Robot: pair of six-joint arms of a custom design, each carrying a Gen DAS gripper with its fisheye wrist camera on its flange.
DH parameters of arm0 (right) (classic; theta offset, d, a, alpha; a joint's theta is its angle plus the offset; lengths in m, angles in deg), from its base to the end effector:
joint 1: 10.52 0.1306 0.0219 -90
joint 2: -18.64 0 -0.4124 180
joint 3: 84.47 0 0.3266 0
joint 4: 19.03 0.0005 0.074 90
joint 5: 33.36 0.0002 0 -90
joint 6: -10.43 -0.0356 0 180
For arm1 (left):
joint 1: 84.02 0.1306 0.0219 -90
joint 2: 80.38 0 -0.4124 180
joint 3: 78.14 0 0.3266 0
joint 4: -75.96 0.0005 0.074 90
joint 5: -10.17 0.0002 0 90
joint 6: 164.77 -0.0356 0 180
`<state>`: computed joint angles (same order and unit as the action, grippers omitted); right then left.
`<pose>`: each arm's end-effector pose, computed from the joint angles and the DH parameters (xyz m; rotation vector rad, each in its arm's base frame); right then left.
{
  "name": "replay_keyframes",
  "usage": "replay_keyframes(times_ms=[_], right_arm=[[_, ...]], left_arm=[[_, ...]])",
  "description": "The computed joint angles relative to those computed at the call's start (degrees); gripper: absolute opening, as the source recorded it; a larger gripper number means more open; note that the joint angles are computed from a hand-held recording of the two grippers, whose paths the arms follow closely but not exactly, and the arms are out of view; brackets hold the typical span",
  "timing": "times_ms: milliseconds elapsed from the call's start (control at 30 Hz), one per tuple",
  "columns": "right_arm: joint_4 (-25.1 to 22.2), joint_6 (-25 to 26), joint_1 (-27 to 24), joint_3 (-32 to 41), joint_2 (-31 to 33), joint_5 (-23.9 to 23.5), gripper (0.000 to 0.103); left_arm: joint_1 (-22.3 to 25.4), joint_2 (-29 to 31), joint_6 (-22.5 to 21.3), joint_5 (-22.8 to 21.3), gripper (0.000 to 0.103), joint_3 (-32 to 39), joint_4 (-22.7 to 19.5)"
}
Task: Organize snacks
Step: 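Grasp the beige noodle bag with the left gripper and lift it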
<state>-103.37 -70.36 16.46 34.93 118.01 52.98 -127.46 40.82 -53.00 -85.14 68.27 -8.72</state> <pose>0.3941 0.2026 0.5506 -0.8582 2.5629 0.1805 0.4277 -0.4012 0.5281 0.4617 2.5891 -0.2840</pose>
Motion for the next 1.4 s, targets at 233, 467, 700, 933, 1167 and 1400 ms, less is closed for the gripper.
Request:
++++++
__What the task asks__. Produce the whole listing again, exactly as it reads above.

__Response__.
Robot: pair of six-joint arms of a custom design, each carrying a Gen DAS gripper with its fisheye wrist camera on its flange.
DH parameters of arm0 (right) (classic; theta offset, d, a, alpha; a joint's theta is its angle plus the offset; lengths in m, angles in deg), from its base to the end effector:
joint 1: 10.52 0.1306 0.0219 -90
joint 2: -18.64 0 -0.4124 180
joint 3: 84.47 0 0.3266 0
joint 4: 19.03 0.0005 0.074 90
joint 5: 33.36 0.0002 0 -90
joint 6: -10.43 -0.0356 0 180
For arm1 (left):
joint 1: 84.02 0.1306 0.0219 -90
joint 2: 80.38 0 -0.4124 180
joint 3: 78.14 0 0.3266 0
joint 4: -75.96 0.0005 0.074 90
joint 5: -10.17 0.0002 0 90
joint 6: 164.77 -0.0356 0 180
`<state>`: computed joint angles (same order and unit as the action, grippers omitted); right then left.
`<pose>`: each arm's end-effector pose, computed from the joint angles and the DH parameters (xyz m; rotation vector rad, each in its arm's base frame); right then left.
{
  "name": "replay_keyframes",
  "usage": "replay_keyframes(times_ms=[_], right_arm=[[_, ...]], left_arm=[[_, ...]])",
  "description": "The computed joint angles relative to those computed at the call's start (degrees); gripper: absolute opening, as the source recorded it; a larger gripper number means more open; note that the joint angles are computed from a hand-held recording of the two grippers, whose paths the arms follow closely but not exactly, and the arms are out of view; brackets hold the typical span",
  "timing": "times_ms: milliseconds elapsed from the call's start (control at 30 Hz), one per tuple",
  "columns": "right_arm: joint_4 (-25.1 to 22.2), joint_6 (-25 to 26), joint_1 (-27 to 24), joint_3 (-32 to 41), joint_2 (-31 to 33), joint_5 (-23.9 to 23.5), gripper (0.000 to 0.103); left_arm: joint_1 (-22.3 to 25.4), joint_2 (-29 to 31), joint_6 (-22.5 to 21.3), joint_5 (-22.8 to 21.3), gripper (0.000 to 0.103), joint_3 (-32 to 39), joint_4 (-22.7 to 19.5)"
}
Task: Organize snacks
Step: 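Grasp the beige noodle bag with the left gripper and lift it
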<state>-103.37 -70.36 16.46 34.93 118.01 52.98 -127.46 40.82 -53.00 -85.14 68.27 -8.72</state> <pose>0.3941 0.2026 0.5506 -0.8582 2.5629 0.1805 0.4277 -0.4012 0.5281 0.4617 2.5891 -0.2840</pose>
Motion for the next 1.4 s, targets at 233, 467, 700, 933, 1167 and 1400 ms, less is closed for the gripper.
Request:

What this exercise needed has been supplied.